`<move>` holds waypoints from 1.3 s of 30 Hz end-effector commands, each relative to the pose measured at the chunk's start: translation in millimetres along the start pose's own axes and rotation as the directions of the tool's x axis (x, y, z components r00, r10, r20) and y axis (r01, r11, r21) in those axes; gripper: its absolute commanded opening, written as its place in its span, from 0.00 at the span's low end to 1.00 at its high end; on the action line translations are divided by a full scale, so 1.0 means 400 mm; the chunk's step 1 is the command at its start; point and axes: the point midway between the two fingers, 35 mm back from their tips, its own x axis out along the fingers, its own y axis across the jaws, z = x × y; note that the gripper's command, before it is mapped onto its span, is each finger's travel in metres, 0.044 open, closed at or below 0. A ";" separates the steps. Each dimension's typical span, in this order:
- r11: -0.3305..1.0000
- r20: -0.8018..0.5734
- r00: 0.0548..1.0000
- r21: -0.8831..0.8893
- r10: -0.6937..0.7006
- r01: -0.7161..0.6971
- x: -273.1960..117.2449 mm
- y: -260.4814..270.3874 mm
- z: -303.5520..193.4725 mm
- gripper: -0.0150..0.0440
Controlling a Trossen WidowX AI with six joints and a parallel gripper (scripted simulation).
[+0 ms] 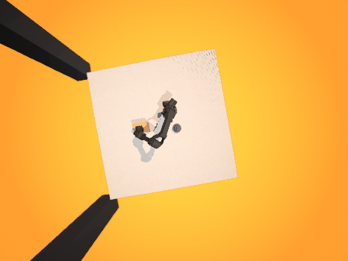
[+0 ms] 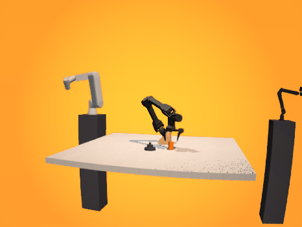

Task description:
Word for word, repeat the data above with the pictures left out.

Output below:
`<move>` holds waypoints from 1.3 s of 30 Hz end-effector commands, each relative to the pose measured at the chunk's start: translation in millimetres along the start pose's own axes and rotation as the directions of the tool's x axis (x, y, z components r00, r10, r20) and y axis (r01, r11, r21) in those axes; gripper: its absolute commanded opening, written as its place in its span, from 0.00 at the span's low end to 1.00 at its high end; on the action line translations are divided by a full scale, so 1.0 means 400 mm; the chunk's step 1 is the command at its start; point and axes: the point midway between the two fingers, 35 mm back from their tips, its own x axis out along the fingers, its own y axis across the jaws, z = x × y; note that the gripper's command, before it is mapped onto its span, is each finger's travel in metres, 0.044 open, closed at or below 0. A ";" separates the steps. Each dimension's typical span, in this order:
- r11: -0.3305..1.0000
- r20: -0.8018..0.5734
- r00: 0.0548..1.0000
- r21: -0.8831..0.8893
- r10: -0.6937..0.7006
- r01: -0.7161..0.6971
- x: -273.1960..117.2449 mm
- y: -260.4814..270.3874 mm
- z: -303.5520..193.4725 mm
- gripper: -0.0150..0.0440
Controlling a Trossen WidowX AI with six joints and a parallel gripper (scripted simulation).
[+0 ms] 
[+0 ms] 

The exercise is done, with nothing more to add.